Policiais civis, trabalhadores da educação, fazendários e outros se reunirão para participar de audiência pública. 

As várias categorias que compõem o funcionalismo público do Piauí vão se reunir em assembleia geral nesta quarta-feira (11) para deliberar a respeito de uma greve geral que deve ser deflagrada em protesto contra a tramitação em regime de urgência da PEC 03/2019. O texto encaminhado pelo governador à Assembleia Legislativa trata da mudança no Regime Próprio de Previdência Social do Estado e, segundo os trabalhadores, há diversos pontos que precisam ser discutidos, inclusive com a realização de audiências públicas.

Entre as categorias que devem cruzar os braços amanhã estão policiais civis, trabalhadores da educação pública, profissionais da saúde, fazendários, magistrados e defensores públicos.
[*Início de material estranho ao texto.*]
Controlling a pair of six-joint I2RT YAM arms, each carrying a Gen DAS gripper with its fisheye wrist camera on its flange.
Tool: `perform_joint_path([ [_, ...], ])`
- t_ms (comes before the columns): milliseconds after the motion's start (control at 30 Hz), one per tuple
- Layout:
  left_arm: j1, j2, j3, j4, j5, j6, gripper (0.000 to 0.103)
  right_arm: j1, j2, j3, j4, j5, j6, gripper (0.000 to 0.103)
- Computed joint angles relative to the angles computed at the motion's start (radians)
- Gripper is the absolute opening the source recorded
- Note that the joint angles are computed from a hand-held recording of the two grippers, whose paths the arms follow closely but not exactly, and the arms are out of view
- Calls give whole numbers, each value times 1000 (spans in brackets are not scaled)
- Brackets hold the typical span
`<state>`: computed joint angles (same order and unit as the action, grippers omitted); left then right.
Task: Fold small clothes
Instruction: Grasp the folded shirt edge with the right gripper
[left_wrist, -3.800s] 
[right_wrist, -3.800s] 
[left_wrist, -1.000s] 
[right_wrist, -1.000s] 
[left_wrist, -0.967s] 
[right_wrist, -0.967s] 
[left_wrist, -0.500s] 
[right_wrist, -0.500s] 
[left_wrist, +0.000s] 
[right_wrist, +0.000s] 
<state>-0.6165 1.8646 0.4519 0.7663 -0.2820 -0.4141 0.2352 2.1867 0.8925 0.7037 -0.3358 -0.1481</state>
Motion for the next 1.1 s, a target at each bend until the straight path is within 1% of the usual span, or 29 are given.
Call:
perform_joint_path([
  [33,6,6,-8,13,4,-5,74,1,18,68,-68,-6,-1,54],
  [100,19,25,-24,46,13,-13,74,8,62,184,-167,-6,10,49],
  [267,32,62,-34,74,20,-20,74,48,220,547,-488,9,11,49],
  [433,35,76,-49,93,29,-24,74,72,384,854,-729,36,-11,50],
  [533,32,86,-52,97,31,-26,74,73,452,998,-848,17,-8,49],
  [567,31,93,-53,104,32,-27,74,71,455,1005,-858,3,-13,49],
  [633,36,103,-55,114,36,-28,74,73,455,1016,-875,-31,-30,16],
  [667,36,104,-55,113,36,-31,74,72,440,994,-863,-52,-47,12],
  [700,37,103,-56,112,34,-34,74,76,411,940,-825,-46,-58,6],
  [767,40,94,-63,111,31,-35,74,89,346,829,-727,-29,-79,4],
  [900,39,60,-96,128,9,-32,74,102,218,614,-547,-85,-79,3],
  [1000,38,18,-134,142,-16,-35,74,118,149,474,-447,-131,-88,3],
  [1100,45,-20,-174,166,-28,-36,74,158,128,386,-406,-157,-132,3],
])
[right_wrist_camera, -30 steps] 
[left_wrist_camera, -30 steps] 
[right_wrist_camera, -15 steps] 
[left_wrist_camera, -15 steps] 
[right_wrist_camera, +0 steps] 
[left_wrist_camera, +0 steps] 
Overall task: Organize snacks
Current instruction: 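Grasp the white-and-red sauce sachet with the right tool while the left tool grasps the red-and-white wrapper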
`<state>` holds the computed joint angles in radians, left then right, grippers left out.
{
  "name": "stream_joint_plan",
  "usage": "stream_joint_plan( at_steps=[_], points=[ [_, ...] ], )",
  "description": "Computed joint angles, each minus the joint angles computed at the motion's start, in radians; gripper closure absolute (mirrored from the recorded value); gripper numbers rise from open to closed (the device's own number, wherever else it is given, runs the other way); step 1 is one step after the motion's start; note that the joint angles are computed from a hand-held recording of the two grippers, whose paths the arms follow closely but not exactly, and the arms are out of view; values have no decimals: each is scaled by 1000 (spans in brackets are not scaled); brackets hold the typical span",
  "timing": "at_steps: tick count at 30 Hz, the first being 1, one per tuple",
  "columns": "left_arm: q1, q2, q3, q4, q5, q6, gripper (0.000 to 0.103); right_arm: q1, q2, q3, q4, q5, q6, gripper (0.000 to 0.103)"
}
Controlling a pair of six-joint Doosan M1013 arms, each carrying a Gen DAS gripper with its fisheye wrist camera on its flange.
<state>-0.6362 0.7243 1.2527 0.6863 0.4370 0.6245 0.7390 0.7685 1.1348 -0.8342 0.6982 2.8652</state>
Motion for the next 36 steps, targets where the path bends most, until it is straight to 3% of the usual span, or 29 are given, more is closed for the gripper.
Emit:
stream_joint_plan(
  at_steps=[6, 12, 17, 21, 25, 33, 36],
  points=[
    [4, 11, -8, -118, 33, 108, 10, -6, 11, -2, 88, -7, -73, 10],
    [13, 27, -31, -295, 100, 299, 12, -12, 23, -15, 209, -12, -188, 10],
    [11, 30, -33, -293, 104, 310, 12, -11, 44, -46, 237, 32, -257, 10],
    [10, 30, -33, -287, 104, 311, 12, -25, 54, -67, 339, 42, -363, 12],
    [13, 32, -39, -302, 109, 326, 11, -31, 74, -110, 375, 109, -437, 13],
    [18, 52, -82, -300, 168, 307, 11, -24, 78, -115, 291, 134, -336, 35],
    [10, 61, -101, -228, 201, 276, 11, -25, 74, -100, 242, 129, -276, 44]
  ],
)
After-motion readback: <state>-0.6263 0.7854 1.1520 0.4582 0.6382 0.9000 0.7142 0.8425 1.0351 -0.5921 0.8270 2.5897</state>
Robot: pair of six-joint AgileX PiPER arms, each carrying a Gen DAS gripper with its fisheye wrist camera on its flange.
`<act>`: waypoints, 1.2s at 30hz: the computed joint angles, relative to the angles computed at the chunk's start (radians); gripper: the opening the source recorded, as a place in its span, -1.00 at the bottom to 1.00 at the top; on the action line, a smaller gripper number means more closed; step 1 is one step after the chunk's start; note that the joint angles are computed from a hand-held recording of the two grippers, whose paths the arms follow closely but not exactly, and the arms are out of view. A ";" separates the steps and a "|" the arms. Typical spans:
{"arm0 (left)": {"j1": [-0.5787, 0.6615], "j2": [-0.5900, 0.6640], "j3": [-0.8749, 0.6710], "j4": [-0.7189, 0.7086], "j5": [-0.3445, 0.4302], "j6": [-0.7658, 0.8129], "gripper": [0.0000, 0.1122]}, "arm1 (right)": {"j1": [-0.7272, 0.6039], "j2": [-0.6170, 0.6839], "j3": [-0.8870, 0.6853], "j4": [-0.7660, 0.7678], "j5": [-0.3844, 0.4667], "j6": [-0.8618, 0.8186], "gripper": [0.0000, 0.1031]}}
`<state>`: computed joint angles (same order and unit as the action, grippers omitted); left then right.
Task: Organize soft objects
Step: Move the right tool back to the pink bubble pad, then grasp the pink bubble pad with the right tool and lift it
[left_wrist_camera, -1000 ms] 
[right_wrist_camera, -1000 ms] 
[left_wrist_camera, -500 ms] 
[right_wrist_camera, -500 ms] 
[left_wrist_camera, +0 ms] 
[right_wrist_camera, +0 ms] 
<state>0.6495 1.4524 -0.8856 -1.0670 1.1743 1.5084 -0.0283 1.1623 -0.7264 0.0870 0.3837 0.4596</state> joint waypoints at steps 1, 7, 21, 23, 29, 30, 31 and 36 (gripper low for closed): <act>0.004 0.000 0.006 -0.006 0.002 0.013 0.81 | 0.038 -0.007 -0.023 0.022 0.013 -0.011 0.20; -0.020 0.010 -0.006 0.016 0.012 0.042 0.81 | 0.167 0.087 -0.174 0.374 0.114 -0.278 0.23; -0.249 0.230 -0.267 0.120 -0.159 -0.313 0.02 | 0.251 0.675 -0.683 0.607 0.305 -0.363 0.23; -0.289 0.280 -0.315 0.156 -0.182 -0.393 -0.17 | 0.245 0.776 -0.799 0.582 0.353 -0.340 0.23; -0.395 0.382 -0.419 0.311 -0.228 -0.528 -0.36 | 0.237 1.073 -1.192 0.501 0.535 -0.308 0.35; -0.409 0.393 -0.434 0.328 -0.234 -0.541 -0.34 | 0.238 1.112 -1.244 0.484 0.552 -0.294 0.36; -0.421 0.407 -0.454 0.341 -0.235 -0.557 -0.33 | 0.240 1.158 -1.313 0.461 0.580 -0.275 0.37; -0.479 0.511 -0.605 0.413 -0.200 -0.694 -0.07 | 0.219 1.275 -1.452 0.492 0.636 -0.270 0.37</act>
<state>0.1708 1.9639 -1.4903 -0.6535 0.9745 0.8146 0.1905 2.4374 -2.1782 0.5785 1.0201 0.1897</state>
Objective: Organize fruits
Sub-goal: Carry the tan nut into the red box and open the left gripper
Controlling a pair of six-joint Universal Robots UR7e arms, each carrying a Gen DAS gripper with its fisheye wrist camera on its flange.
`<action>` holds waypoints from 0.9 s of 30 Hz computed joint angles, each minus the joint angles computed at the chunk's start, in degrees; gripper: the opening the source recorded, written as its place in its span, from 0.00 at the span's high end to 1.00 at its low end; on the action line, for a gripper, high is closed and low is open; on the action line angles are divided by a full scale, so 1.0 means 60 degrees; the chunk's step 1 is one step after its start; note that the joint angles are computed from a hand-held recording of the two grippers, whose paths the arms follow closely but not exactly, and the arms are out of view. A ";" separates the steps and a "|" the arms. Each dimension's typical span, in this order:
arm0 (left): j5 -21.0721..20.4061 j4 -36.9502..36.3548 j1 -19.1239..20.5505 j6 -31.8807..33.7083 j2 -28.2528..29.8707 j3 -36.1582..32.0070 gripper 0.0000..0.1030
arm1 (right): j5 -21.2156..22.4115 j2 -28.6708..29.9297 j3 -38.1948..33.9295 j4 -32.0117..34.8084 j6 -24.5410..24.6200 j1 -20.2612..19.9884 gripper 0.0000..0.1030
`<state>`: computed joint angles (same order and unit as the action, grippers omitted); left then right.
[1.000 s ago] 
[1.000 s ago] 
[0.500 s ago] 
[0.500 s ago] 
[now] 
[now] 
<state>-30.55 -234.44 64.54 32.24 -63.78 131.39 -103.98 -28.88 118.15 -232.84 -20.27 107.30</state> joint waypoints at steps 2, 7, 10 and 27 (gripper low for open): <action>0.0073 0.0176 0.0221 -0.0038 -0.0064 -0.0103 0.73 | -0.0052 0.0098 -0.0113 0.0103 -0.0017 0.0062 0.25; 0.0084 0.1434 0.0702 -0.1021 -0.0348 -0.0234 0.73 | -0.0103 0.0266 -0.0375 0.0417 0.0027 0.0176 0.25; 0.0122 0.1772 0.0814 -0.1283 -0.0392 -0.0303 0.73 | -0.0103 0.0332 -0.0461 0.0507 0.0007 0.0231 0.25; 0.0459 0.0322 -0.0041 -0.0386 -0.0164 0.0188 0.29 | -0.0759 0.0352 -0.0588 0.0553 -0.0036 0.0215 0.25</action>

A principal reivindicação é que os parlamentares do Legislativo deixem as discussões sobre a reforma da Previdência somente para fevereiro, para dar tempo que o governo se reúna com os trabalhadores e discuta mais a fundo alguns pontos considerados polêmicos. 

“Não se justifica o governo, que votou contra a reforma aprovada no Congresso, votar aqui sem fazer discussão com as entidades e tentar fazer pelo menos de uma forma amenizada aquilo que está hoje definido na lei que é Emenda 2013/2019 [Reforma Previdenciária do  Governo Federal]”, declarou Constantino Júnior, presidente do Sindicato dos Policiais Civis do Piauí (Sinpolpi).

Já para os trabalhadores da educação, o cerne da questão não é só o regime de urgência da tramitação da reforma, mas as mudanças que ela propõe. Para o vice-presidente do Sinte (Sindicato dos Trabalhadores da Educação), Kássius Lage, o governo estadual “piorou a PEC aprovada no Congresso”.

“A referência é a PEC do Governo Federal, que não concordamos e mesmo assim foi aprovada. E aqui no Piauí, o governo resolvei piorar ainda mais isso, taxando aposentados que ganham até um salário e 14% acima de um salário a pagar uma nova contribuição mesmo já tendo se aposentado”. E se isso não for suficiente para cobrir o rombo da previdência, que não vai ser, ainda vão ser taxados ativos, inativos e pensionistas. Ou seja, os terão que pagar uma dívida que o estado tem e que não é deles”, foi o que afirmou o vice-presidente do Sinte.

As categorias irão se reunir no pátio da Assembleia Legislativa a partir das 8 horas desta quarta (11) para decidir em votação se deflagraram movimento paredista por tempo indeterminado e também para planejar a agenda de lutas.